# AVG Free-Update verhindert Systemstart



## nfsgame (19. Januar 2014)

Ein kleiner Tipp für die Nutzer von AVG Free: Das aktuelle Update scheint unter Windows 7 x64 nach dem aufgeforderten Neustart einen Bluescreen (BAD_SYSTEM_CONFIG_INFO) zu produzieren. Zumindest bei mir auf zwei Systemen. Abgesicherter Modus ist dann auch nicht möglich. Einzige Möglichkeit zur Zeit die Dateien 

avgidsha.sys
avgmfx64.sys
avgldx64.sys
avgidsdrivera.sys
avgloga.sys
avgrkx64.sys
avgtdia.sys
avgtpx64.sys

in der Notfallkonsole mit del-Befehl (wahlweise auch Linux-Livesystem + rm) aus c:/windows/system32/drivers zu löschen und anschließend manuell (Backup liegt in C:\Windows\System32\config\RegBack - Rechte anpassen nicht vergessen!) oder durch die Systemstartreparatur die Registry wiederherzustellen. "Letzte als funktionierend bekannte Konfiguration" funktioniert nicht.
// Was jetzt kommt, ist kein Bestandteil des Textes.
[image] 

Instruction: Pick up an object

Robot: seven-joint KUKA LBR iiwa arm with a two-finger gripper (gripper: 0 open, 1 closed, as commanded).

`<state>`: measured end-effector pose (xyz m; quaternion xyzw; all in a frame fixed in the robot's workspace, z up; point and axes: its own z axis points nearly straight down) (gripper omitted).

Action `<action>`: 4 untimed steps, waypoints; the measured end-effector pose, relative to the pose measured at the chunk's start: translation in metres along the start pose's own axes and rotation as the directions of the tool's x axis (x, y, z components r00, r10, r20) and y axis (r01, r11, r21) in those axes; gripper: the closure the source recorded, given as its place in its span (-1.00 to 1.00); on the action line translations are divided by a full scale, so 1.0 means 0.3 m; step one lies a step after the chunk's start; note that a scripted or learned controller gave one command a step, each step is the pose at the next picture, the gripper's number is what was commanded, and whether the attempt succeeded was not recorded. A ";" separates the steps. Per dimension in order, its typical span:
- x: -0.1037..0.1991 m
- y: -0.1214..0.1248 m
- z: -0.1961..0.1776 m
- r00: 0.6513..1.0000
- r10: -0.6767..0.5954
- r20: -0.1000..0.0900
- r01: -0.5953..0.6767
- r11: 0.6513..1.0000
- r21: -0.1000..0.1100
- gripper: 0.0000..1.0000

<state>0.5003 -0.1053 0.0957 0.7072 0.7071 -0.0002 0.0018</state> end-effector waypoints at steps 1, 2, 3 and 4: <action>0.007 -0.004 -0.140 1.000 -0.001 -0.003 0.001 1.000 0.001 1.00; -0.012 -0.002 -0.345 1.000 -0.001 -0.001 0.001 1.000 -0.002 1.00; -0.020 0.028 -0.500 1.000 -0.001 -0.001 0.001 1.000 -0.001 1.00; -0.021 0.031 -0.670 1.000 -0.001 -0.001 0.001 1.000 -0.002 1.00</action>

Es stehen exakt die oben genannten Dateien im Bootlog.


----------



## seventyseven (19. Januar 2014)

Bitdefender Pro gibts im ebay doch schon für'n 10er... Was soll dieses Free-zeug großartig bringen ?


----------



## nfsgame (19. Januar 2014)

Was soll dieser Kommentar bringen? Ich wollte weder eine Diskussion anregen, was "Free-zeug" (man achte auf die Schreibweise) bringt, noch ob AVG, Bitdefender oder sonst etwas den heiligen Gral darstellt...


----------



## ThomasGoe69 (19. Januar 2014)

Ah, das gab es doch vor etwa einem Jahr mit einer Version von AVAST schon mal.

Habe da für einen Freund was "frickeln" müssen.. Werde mir den Thread mal lieber hier irgendwo anpinnen, vielleicht brauche ich ihn noch mal..

Danke


----------